Control theory tells us that if we design that experiment to be a step change on the input (TurnSpeed), we get enough information to create a “model” that is good enough for control (good enough to make a good PID controller tuning).
And this is what the pidtuner tool helps you to do. It takes your step response experiment and makes a “model” of everything that is outside of the PID controller, and then uses that “model” to give you some PID gains that will be good enough to regulate that “model”.
So you give your data to the pidtuner in Step 1 of the tool, then on Step 2 you select a time range in your data where you can select where a step change in the input (TurnSpeed) occurs, so when your click next, the pidtuner can generate some models for you.
Notice that I said before; “to regulate that model”, meaning that the “model” has to resemble reality somehow, for the PID tuning to be successful. That is what you see in the Step 3 of the tool where it says “Select Model”. It compares the output generated by the models that the pidtuner has created for you, against the actual data of your experiment. Your job in that step is to select a model that resembles the actual data. The closest the model output looks like the data, the better. It does not has to be perfect though, there is some room for error in the gain, as long as the relevant dynamics are captured.
If no model resembles your data then you have to get back to any of the previous Steps. Either go back to Step 2 and select a different time range that contains better information about the step response. Or even go to Step 1 and import data from a better experiment. This is what I proposed to you, to make a better experiment by making manual steps in the TurnSpeed. If you want to see how a good experiment looks, take a look at the sample data that the pidtuner has by default. That data is actually from a drone pitch angle response.

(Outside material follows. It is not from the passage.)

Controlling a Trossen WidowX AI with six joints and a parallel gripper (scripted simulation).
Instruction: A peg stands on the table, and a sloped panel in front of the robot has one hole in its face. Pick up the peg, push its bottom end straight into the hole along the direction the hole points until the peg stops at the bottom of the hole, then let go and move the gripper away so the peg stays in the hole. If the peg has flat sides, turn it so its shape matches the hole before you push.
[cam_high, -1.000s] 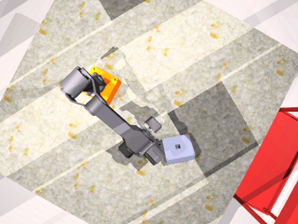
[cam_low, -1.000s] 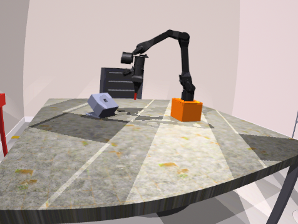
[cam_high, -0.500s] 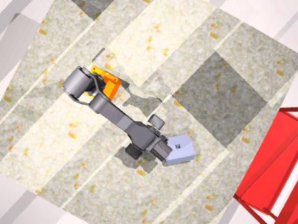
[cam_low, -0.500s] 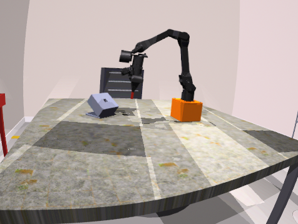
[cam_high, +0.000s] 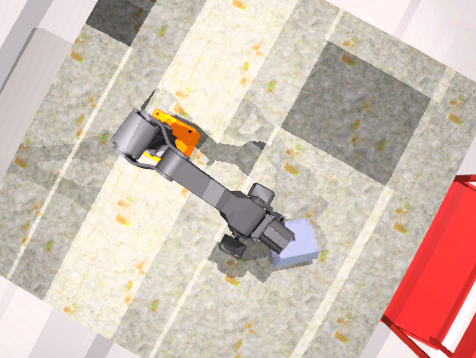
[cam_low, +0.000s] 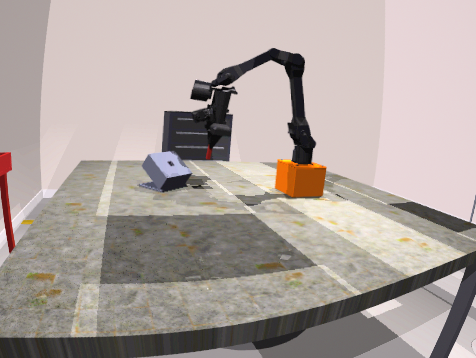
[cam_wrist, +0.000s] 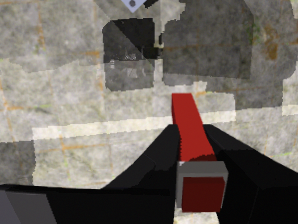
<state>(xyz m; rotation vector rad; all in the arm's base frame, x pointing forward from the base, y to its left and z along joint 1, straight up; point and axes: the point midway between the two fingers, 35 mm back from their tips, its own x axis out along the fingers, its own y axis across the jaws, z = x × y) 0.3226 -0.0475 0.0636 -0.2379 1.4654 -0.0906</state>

Once you have a good model-data match, you can get to Step 4 and get the PID gains that you need. In Step 4 you can simulate how the “model” would respond to a change on the “Setpoint” (for you is the “Aim”). You can use the “Scale Gains” slider to make the PID gains more or less aggressive. Then you can see how much time it would take for the model to reach the desired “Setpoint” (“Aim”). Beware that the more aggressive you tune the PID gains, the less robust it will be. That can be seen in the Bode Plot that is shown also in Step 4, but understanding robustness trade-off against performance and how it relates to the Bode Plot is too complicated to explain here and requires university level of engineering studies. You can get a grasp of it by watching some youtube videos though. If you are interested, checkout the youtube channel of Brian Douglas:
But you really don’t need all that advanced knowledge just to tune your PID, just follow the instructions I gave you for the tool and you should be good to go.